Yeah, but this then defeats the approach of having the same hw 
independent interface/implementation for all drivers.

Let me ask the other way around how does the hw implementation of a 
sparse mapping looks like for NVidia based hardware?

For newer AMD hw its a flag in the page tables, for older hw its a 
register where you can specify ranges A..B. We don't really support the 
later with AMDGPU any more, but from this interface I would guess you 
have the second variant, right?

Christian.

>
>>> First of all don't think about those mappings as VMAs, that won't 
>>> work because VMAs are usually something large. Think of this as 
>>> individual PTEs controlled by the application. similar how COW 
>>> mappings and struct pages are handled inside the kernel.
>>
>> Why do you consider tracking single PTEs superior to tracking VMAs? 
>> All the properties for a page you mentioned above should be equal for 
>> the entirety of pages of a whole (memory backed) mapping, aren't they?
>>
>>>
>>> Then I would start with the VA allocation manager. You could 
>>> probably base that on drm_mm. We handle it differently in amdgpu 
>>> currently, but I think this is something we could change.
>>
>> It was not my intention to come up with an actual allocator for the 
>> VA space in the sense of actually finding a free and fitting hole in 
>> the VA space.
>>
>> For Nouveau (and XE, I think) we have this in userspace and from what 
>> you've written previously I thought the same applies for amdgpu?
>>
>>>
>>> Then come up with something close to the amdgpu VM system.
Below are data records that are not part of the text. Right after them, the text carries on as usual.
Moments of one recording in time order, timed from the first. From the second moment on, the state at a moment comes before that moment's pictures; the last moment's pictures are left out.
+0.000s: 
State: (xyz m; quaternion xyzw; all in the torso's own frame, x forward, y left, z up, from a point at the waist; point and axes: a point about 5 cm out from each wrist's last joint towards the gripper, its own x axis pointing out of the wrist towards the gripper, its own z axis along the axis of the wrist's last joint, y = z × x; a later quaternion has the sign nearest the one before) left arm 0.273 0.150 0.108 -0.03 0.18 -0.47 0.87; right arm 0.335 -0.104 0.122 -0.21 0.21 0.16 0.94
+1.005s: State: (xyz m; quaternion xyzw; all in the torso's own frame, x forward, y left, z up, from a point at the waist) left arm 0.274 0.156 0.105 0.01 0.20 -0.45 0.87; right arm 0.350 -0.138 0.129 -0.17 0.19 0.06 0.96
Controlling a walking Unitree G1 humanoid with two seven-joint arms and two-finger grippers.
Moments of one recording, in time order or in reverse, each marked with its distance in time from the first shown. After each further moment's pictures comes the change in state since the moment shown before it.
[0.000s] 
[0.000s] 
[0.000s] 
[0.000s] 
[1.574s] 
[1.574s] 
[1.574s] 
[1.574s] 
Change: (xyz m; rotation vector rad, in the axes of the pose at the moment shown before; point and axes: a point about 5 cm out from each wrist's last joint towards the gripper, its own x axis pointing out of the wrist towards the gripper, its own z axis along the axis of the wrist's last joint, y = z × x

I'm 
>>> pretty sure that should work for Nouveau and Intel XA as well. In 
>>> other words you just have a bunch of very very small structures 
>>> which represents mappings and a larger structure which combine all 
>>> mappings of a specific type, e.g. all mappings of a BO or all sparse 
>>> mappings etc...
>>
>> Considering what you wrote above I assume that small structures / 
>> mappings in this paragraph refer to PTEs.
>>
>> Immediately, I don't really see how this fine grained resolution of 
>> single PTEs would help implementing this in Nouveau. Actually, I 
>> think it would even complicate the handling of PTs, but I would need 
>> to think about this a bit more.
>>
>>>
>>> Merging of regions is actually not mandatory. We don't do it in 
>>> amdgpu and can live with the additional mappings pretty well. But I 
>>> think this can differ between drivers.
>>>
>>> Regards,
>>> Christian.
>>>
>